◆ **What to produce**: Reproduce the full listing below exactly. Do not include the pictures.

◆ **Provided records**:

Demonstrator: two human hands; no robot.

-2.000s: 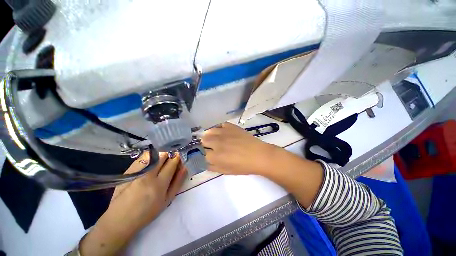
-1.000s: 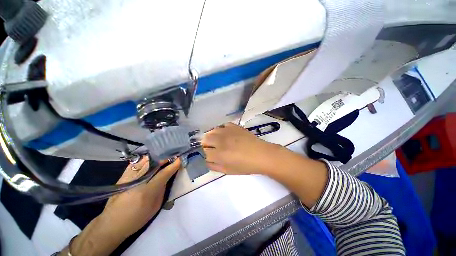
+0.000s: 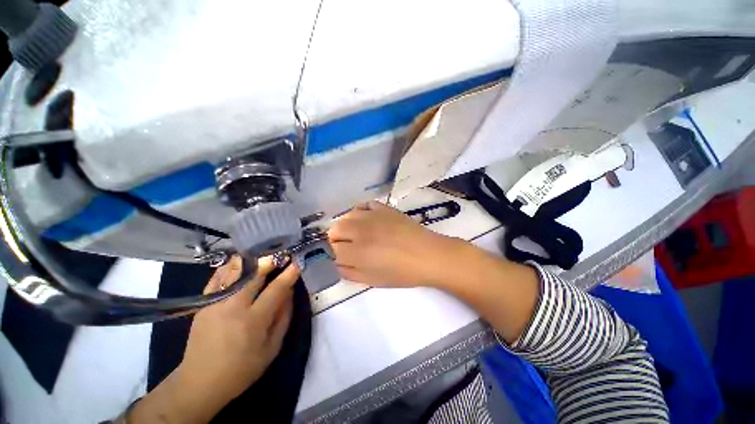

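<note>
A black fabric panel (image 3: 286, 364) lies under my left hand (image 3: 240, 327) and runs toward the table's front edge. The fingertips of my left hand reach the needle area, just below the grey tension knob (image 3: 266, 228), and press on the panel. My right hand (image 3: 381, 247) is at the right side of the grey block (image 3: 318, 269) by the presser foot, fingers bent together. What its fingertips hold is hidden. The needle is hidden behind the knob and the curved metal guard (image 3: 124, 310).
The white machine head (image 3: 207, 74) fills the top. A looped black strip (image 3: 542, 236) lies right of my right hand. Black snips (image 3: 435, 213) lie on the bed. Another black piece (image 3: 37, 335) is at far left. A red crate (image 3: 716, 240) and blue bin (image 3: 662, 331) stand lower right.
The black panel now spreads below my left hand toward the front edge. My left hand has shifted slightly right and is more upright over it. My right hand is nearly unchanged.
</note>
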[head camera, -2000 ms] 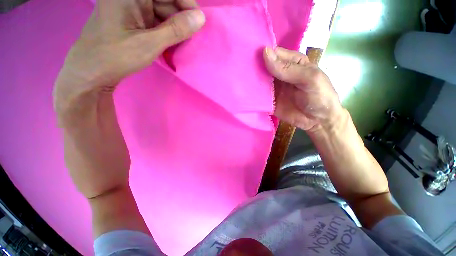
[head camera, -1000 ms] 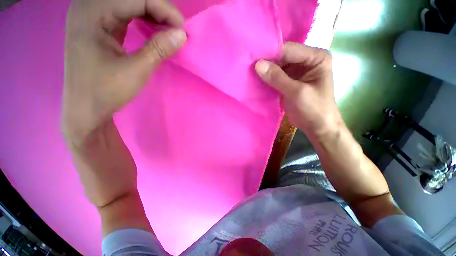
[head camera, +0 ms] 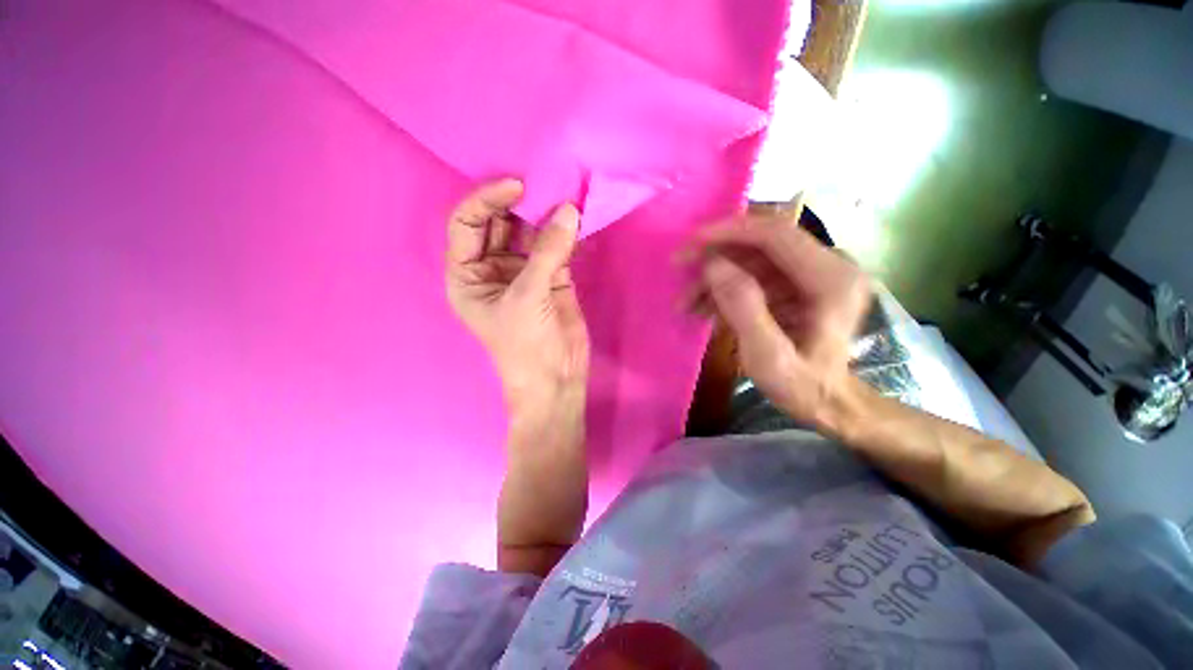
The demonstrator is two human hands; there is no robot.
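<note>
Bright pink fabric [head camera: 288, 340] covers the table in front of me. A lighter pink layer of it [head camera: 523, 92] is folded over at the top, with its edge running slantwise. My left hand [head camera: 523, 275] is over the fabric, with thumb and fingertips at the corner of the folded layer, which shows between them. My right hand [head camera: 785, 295] is blurred, above the fabric's right edge, with fingers bent and apart. No cloth shows in it.
The brown wooden table edge [head camera: 833, 39] runs down the right of the fabric, with white paper [head camera: 789, 131] beside it. Beyond are a green floor [head camera: 968, 223], a grey rounded object [head camera: 1119, 59] and a black metal frame [head camera: 1047, 301]. Dark machinery [head camera: 79, 615] is at lower left.
My left hand has moved right and down, with the folded layer's corner now at its fingertips. My right hand has let go of the fabric edge and moved down.
</note>
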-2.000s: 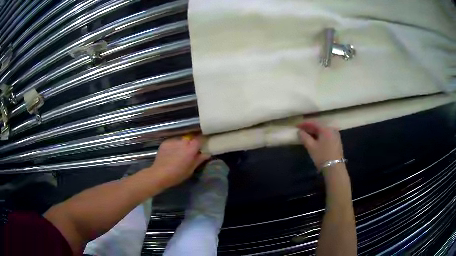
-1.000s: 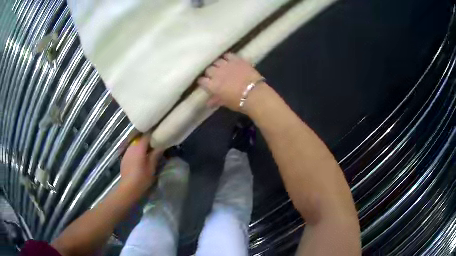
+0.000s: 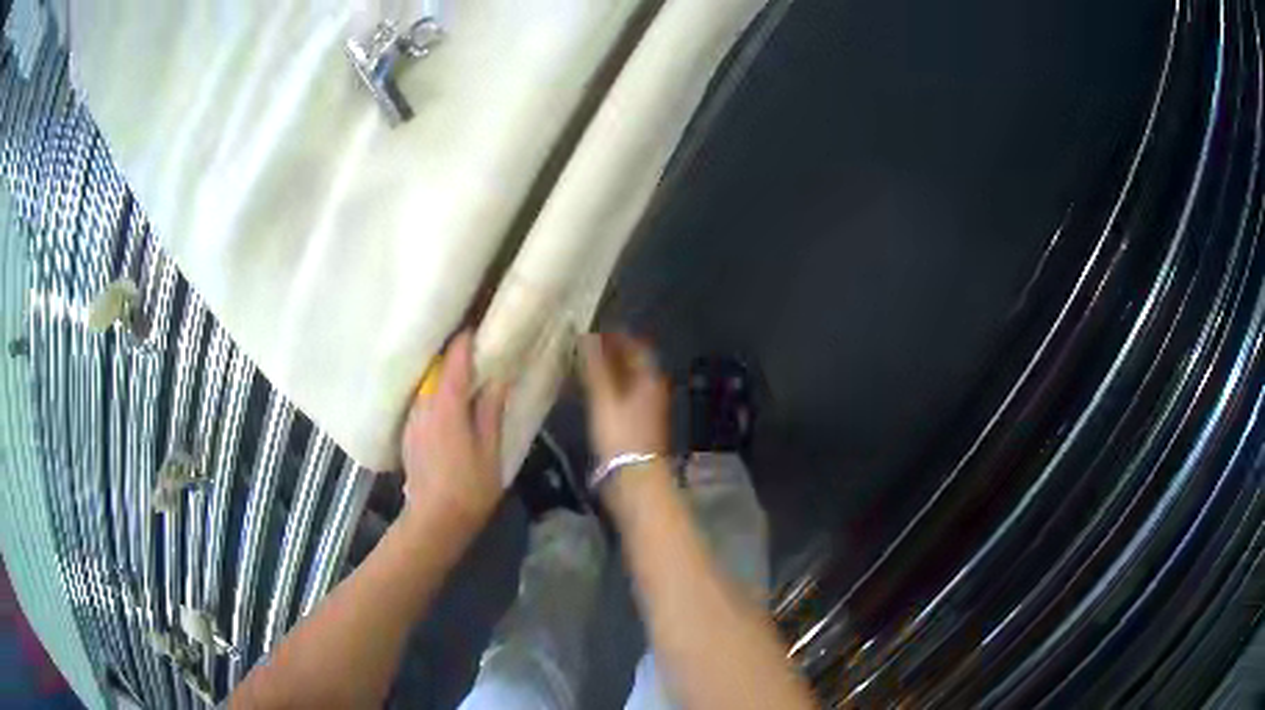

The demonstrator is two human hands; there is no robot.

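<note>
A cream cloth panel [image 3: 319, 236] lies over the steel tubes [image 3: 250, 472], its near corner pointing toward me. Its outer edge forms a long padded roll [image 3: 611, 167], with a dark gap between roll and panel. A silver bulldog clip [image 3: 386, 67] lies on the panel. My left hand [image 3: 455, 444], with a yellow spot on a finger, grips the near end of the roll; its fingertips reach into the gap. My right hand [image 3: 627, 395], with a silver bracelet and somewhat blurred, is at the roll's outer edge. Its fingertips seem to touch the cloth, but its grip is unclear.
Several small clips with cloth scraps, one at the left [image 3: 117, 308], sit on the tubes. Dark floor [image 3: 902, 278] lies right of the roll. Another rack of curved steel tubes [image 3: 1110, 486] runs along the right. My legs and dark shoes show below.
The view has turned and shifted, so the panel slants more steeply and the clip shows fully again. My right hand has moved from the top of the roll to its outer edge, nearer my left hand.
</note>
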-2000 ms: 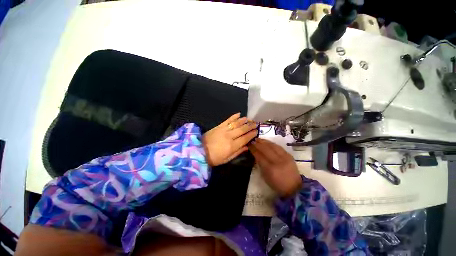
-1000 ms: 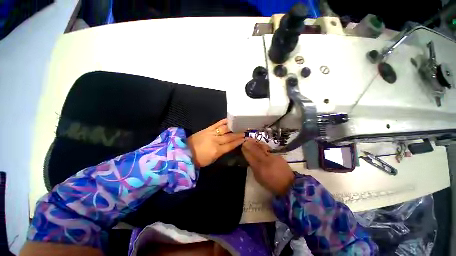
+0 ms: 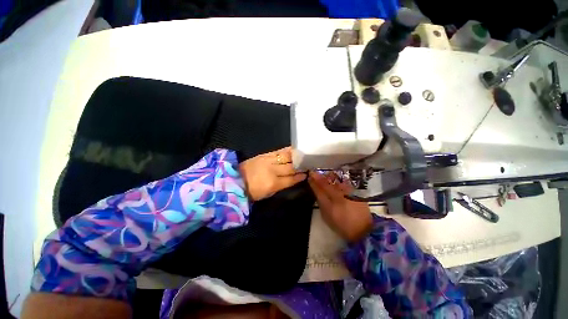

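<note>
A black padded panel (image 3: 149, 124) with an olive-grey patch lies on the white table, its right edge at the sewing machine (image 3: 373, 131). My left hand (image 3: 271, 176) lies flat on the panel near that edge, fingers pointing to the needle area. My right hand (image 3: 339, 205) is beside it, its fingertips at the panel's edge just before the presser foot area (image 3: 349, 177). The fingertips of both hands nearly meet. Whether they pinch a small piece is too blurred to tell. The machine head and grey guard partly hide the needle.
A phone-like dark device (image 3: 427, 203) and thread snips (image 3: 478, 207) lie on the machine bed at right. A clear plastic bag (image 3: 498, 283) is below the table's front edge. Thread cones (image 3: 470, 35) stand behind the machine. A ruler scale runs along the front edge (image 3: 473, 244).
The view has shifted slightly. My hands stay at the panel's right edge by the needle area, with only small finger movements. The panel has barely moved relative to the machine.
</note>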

◆ **Result of the task**:
Demonstrator: two human hands; no robot.

-2.000s: 
-1.000s: 
+0.000s: 

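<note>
A black fabric panel (image 3: 286, 364) lies under my left hand (image 3: 240, 327) and runs toward the table's front edge. The fingertips of my left hand reach the needle area, just below the grey tension knob (image 3: 266, 228), and press on the panel. My right hand (image 3: 381, 247) is at the right side of the grey block (image 3: 318, 269) by the presser foot, fingers bent together. What its fingertips hold is hidden. The needle is hidden behind the knob and the curved metal guard (image 3: 124, 310).
The white machine head (image 3: 207, 74) fills the top. A looped black strip (image 3: 542, 236) lies right of my right hand. Black snips (image 3: 435, 213) lie on the bed. Another black piece (image 3: 37, 335) is at far left. A red crate (image 3: 716, 240) and blue bin (image 3: 662, 331) stand lower right.
The black panel now spreads below my left hand toward the front edge. My left hand has shifted slightly right and is more upright over it. My right hand is nearly unchanged.
</note>
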[head camera, -2000 ms] 
[head camera, -1000 ms] 
[head camera, +0 ms] 
The demonstrator is two human hands; there is no robot.
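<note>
Bright pink fabric [head camera: 288, 340] covers the table in front of me. A lighter pink layer of it [head camera: 523, 92] is folded over at the top, with its edge running slantwise. My left hand [head camera: 523, 275] is over the fabric, with thumb and fingertips at the corner of the folded layer, which shows between them. My right hand [head camera: 785, 295] is blurred, above the fabric's right edge, with fingers bent and apart. No cloth shows in it.
The brown wooden table edge [head camera: 833, 39] runs down the right of the fabric, with white paper [head camera: 789, 131] beside it. Beyond are a green floor [head camera: 968, 223], a grey rounded object [head camera: 1119, 59] and a black metal frame [head camera: 1047, 301]. Dark machinery [head camera: 79, 615] is at lower left.
My left hand has moved right and down, with the folded layer's corner now at its fingertips. My right hand has let go of the fabric edge and moved down.
</note>
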-2.000s: 
-1.000s: 
+0.000s: 

The demonstrator is two human hands; there is no robot.

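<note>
A cream cloth panel [image 3: 319, 236] lies over the steel tubes [image 3: 250, 472], its near corner pointing toward me. Its outer edge forms a long padded roll [image 3: 611, 167], with a dark gap between roll and panel. A silver bulldog clip [image 3: 386, 67] lies on the panel. My left hand [image 3: 455, 444], with a yellow spot on a finger, grips the near end of the roll; its fingertips reach into the gap. My right hand [image 3: 627, 395], with a silver bracelet and somewhat blurred, is at the roll's outer edge. Its fingertips seem to touch the cloth, but its grip is unclear.
Several small clips with cloth scraps, one at the left [image 3: 117, 308], sit on the tubes. Dark floor [image 3: 902, 278] lies right of the roll. Another rack of curved steel tubes [image 3: 1110, 486] runs along the right. My legs and dark shoes show below.
The view has turned and shifted, so the panel slants more steeply and the clip shows fully again. My right hand has moved from the top of the roll to its outer edge, nearer my left hand.
</note>
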-2000 ms: 
-1000 ms: 
+0 ms: 

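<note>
A black padded panel (image 3: 149, 124) with an olive-grey patch lies on the white table, its right edge at the sewing machine (image 3: 373, 131). My left hand (image 3: 271, 176) lies flat on the panel near that edge, fingers pointing to the needle area. My right hand (image 3: 339, 205) is beside it, its fingertips at the panel's edge just before the presser foot area (image 3: 349, 177). The fingertips of both hands nearly meet. Whether they pinch a small piece is too blurred to tell. The machine head and grey guard partly hide the needle.
A phone-like dark device (image 3: 427, 203) and thread snips (image 3: 478, 207) lie on the machine bed at right. A clear plastic bag (image 3: 498, 283) is below the table's front edge. Thread cones (image 3: 470, 35) stand behind the machine. A ruler scale runs along the front edge (image 3: 473, 244).
The view has shifted slightly. My hands stay at the panel's right edge by the needle area, with only small finger movements. The panel has barely moved relative to the machine.
</note>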

Work on this exercise is now finished.